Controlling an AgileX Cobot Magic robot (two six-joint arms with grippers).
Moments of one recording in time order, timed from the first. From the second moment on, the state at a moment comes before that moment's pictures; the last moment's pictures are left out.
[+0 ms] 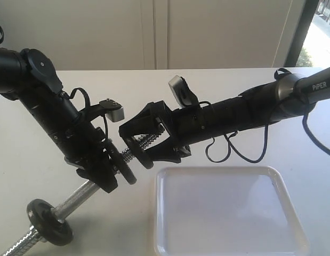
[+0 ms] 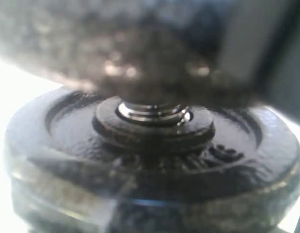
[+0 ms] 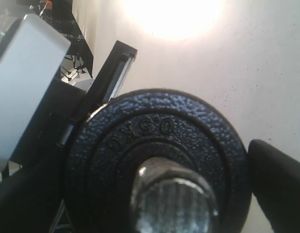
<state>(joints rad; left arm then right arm) -0.41 1.83 -1.21 -0.62 1.09 0.99 0.33 2.10 -1.21 1.53 1.16 -1.00</state>
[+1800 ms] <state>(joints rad) -0.41 1.83 -1.21 -0.62 1.07 0.97 0.29 2.10 -1.22 1.47 1.21 -0.99</state>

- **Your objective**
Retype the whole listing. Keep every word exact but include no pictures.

- **Answer to this problem**
Controlling an AgileX Cobot Magic robot (two six-joint arms with grippers).
Moments of one recording in time order, timed from the first. From the second moment on, the state at a moment comes before that moment's pictures; the last moment's pictures are left out.
[+0 ms] 
[+0 ms] 
[+0 ms] 
<state>(joints rad; left arm then right arm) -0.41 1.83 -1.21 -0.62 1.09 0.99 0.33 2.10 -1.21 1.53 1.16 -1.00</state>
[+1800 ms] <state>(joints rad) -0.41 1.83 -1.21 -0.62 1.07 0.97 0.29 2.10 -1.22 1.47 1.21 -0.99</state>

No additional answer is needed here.